3. The method according to claim 1 or 2, wherein the phospholipid is selected from at least one of phosphatidylcholine, phosphatidylethanolamine, phosphatidylserine, phosphatidylglycerol, phosphatidylinositol or cardiolipin.

4. The method according to claim 1 or 2, wherein the phospholipid is selected from at least one of dipalmitoyl phosphatidylcholine, hydrogenated soybean lecithin, distearoyl phosphatidylcholine, distearoyl phosphatidylglycerol, distearoyl phosphatidylethanolamine or egg yolk lecithin.
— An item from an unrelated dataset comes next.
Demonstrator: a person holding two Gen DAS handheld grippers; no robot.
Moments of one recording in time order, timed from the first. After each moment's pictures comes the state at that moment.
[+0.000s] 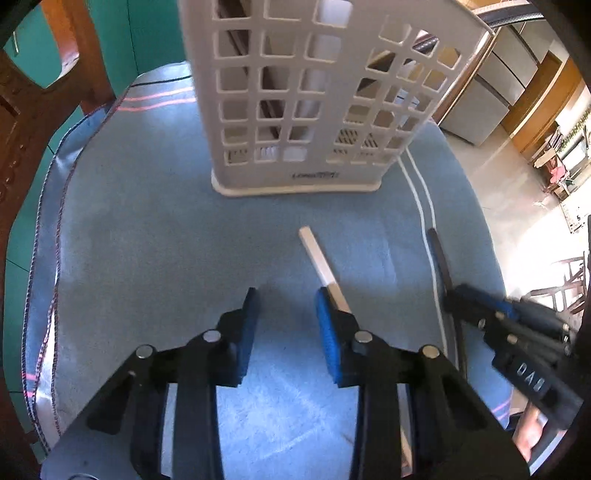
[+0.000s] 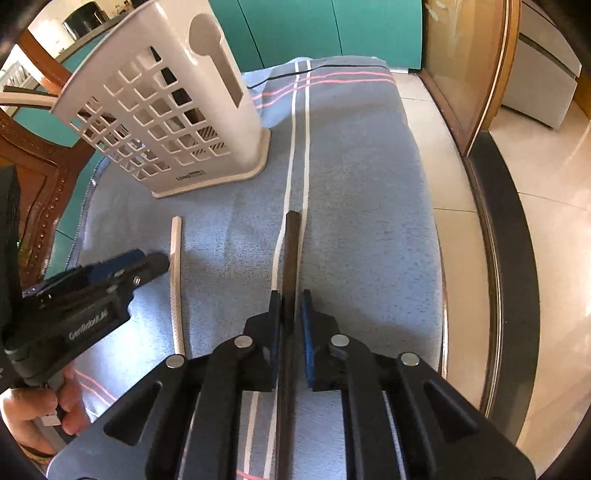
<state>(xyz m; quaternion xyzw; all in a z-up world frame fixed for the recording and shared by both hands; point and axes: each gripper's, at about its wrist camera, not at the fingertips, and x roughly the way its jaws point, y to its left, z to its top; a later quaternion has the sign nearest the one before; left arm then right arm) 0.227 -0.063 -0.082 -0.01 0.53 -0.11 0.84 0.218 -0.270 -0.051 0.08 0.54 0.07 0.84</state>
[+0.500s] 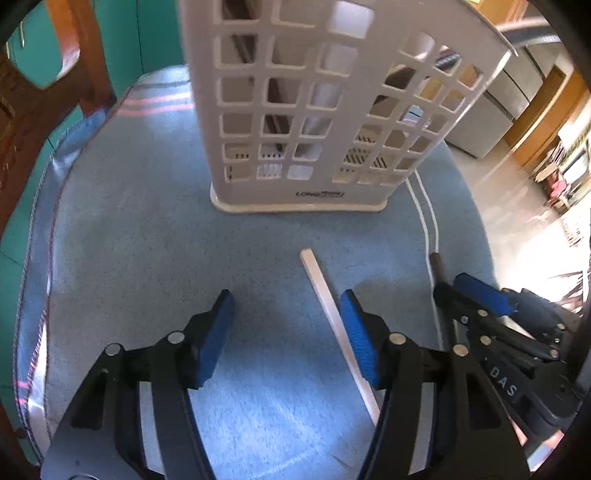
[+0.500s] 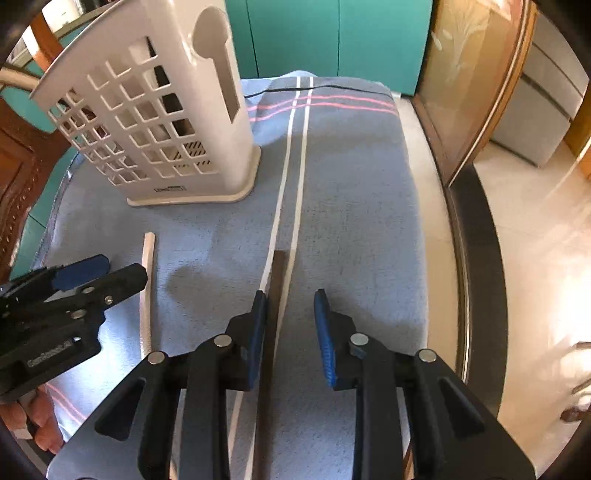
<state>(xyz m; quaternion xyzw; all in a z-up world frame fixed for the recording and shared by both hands) 0.249 -0.074 -0.078 -0.02 0.52 -0.10 0.85 0.245 -0.244 -0.060 0.00 0.52 0.03 0.85</state>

5. The method according to claim 1 or 2, wherein the phospholipid is selected from at least one of hydrogenated soybean lecithin, distearoyl phosphatidylcholine, distearoyl phosphatidylglycerol, distearoyl phosphatidylethanolamine or egg yolk lecithin.

6. The method according to claim 2, wherein the pharmaceutical active ingredient is selected from a small-molecule compound or a medium-molecule compound.

7. The method according to claim 6, wherein the small-molecule compound is selected from an antifungal small-molecule compound, and the medium-molecule compound is selected from an antifungal medium-molecule compound.

8. The method according to claim 6, wherein the pharmaceutical active ingredient is selected from at least one of miconazole, fluconazole, voriconazole or itraconazole.

9. The method according to claim 6, wherein the mass ratio of the pharmaceutical active ingredient to the crystallization inhibitor is in a range of 1:1 to 100:1.

10. The method according to claim 2, wherein the pharmaceutical active ingredient, the crystallization inhibitor and/or other pharmaceutically acceptable excipients are dissolved in a solvent to obtain a mixed solution, and the mixed solution is lyophilized to obtain a lyophilized powder.

11. The method according to claim 10, wherein the solvent comprises water and an organic solvent.

12. The method according to claim 11, wherein under the same conditions, the lyophilized powder has a reduced particle size of crystal habit compared to that prepared with the solution without the crystallization inhibitor.

13. The method according to claim 12, wherein the lyophilized powder has a mass median aerodynamic particle size of 0.5 μm-10 μm.

14. The method according to claim 12, wherein the lyophilized powder has a mass median aerodynamic particle size of 0.5 μm-5 μm.

15. The method according to claim 1 or 2, wherein the crystallization inhibitor is used to prepare an inhalable pharmaceutical powder formulation.